## Recorded data
= Beginning of Section =
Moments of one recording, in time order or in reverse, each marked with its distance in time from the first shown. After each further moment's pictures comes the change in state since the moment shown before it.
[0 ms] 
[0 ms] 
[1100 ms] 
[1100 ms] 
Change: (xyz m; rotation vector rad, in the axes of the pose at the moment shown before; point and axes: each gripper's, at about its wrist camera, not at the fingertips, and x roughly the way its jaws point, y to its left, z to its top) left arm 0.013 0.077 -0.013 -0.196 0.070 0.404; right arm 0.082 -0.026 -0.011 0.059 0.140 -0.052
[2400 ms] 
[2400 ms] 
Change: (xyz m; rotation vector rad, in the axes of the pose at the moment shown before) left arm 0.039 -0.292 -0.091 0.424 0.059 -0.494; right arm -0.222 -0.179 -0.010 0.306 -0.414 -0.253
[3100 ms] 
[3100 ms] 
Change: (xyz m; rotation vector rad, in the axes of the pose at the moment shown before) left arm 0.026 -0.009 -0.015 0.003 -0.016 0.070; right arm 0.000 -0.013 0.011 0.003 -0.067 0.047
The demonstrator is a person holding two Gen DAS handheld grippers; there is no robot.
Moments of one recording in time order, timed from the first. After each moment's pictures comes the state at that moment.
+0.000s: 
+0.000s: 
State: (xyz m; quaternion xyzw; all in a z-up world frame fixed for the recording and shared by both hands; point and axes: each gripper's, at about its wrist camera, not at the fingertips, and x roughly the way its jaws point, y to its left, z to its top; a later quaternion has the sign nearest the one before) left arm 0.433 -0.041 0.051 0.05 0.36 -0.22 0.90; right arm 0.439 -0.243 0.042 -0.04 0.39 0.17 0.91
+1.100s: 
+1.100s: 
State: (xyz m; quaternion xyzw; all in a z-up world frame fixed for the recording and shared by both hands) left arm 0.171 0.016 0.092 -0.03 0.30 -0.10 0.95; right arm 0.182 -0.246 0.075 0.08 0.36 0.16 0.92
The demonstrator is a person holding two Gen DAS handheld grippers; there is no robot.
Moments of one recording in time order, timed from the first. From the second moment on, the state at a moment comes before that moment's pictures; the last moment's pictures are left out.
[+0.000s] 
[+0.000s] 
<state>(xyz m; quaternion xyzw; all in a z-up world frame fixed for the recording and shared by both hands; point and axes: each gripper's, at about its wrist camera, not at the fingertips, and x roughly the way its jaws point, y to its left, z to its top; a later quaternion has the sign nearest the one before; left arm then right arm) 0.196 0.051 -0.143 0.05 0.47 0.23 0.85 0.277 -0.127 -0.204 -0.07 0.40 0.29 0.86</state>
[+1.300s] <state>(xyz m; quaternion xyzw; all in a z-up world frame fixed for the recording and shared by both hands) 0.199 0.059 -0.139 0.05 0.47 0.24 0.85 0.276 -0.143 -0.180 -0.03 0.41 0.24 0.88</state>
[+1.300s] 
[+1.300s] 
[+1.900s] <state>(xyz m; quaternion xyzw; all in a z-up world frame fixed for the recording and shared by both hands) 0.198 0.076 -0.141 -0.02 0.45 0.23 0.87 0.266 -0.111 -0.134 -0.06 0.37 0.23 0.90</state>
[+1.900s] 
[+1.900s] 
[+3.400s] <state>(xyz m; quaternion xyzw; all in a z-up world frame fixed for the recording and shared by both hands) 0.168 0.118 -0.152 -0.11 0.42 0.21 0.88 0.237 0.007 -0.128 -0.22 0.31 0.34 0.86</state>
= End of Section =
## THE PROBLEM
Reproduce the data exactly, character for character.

## OUTPUT FOR THIS EXERCISE
Moments of one recording, in time order or in reverse, each marked with its distance in time from the first shown. After each further moment's pictures comes the change in state since the moment shown before it.
[0 ms] 
[0 ms] 
[1100 ms] 
[1100 ms] 
Change: (xyz m; rotation vector rad, in the axes of the pose at the moment shown before; point and axes: each gripper's, at about its wrist camera, not at the fingertips, and x roughly the way its jaws point, y to its left, z to its top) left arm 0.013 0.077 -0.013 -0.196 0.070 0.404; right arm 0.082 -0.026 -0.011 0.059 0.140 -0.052
[2400 ms] 
[2400 ms] 
Change: (xyz m; rotation vector rad, in the axes of the pose at the moment shown before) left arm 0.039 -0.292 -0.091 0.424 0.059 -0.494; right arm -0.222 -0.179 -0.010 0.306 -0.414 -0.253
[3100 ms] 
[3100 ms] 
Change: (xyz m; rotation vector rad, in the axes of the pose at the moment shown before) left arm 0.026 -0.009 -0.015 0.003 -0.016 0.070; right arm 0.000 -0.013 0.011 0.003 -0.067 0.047
The demonstrator is a person holding two Gen DAS handheld grippers; there is no robot.
Moments of one recording in time order, timed from the first. After each moment's pictures comes the state at that moment.
+0.000s: 
+0.000s: 
State: (xyz m; quaternion xyzw; all in a z-up world frame fixed for the recording and shared by both hands; point and axes: each gripper's, at about its wrist camera, not at the fingertips, and x roughly the way its jaws point, y to its left, z to its top; a later quaternion has the sign nearest the one before) left arm 0.433 -0.041 0.051 0.05 0.36 -0.22 0.90; right arm 0.439 -0.243 0.042 -0.04 0.39 0.17 0.91
+1.100s: 
+1.100s: 
State: (xyz m; quaternion xyzw; all in a z-up world frame fixed for the recording and shared by both hands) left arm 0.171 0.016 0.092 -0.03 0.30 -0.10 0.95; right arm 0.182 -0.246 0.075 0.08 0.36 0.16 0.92
The demonstrator is a person holding two Gen DAS handheld grippers; there is no robot.
Moments of one recording in time order, timed from the first. From the second moment on, the state at a moment comes before that moment's pictures; the last moment's pictures are left out.
[+0.000s] 
[+0.000s] 
<state>(xyz m; quaternion xyzw; all in a z-up world frame fixed for the recording and shared by both hands; point and axes: each gripper's, at about its wrist camera, not at the fingertips, and x roughly the way its jaws point, y to its left, z to its top; a later quaternion has the sign nearest the one before; left arm then right arm) 0.196 0.051 -0.143 0.05 0.47 0.23 0.85 0.277 -0.127 -0.204 -0.07 0.40 0.29 0.86</state>
[+1.300s] <state>(xyz m; quaternion xyzw; all in a z-up world frame fixed for the recording and shared by both hands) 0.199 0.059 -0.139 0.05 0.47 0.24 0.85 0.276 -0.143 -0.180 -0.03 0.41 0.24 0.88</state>
[+1.300s] 
[+1.300s] 
[+1.900s] <state>(xyz m; quaternion xyzw; all in a z-up world frame fixed for the recording and shared by both hands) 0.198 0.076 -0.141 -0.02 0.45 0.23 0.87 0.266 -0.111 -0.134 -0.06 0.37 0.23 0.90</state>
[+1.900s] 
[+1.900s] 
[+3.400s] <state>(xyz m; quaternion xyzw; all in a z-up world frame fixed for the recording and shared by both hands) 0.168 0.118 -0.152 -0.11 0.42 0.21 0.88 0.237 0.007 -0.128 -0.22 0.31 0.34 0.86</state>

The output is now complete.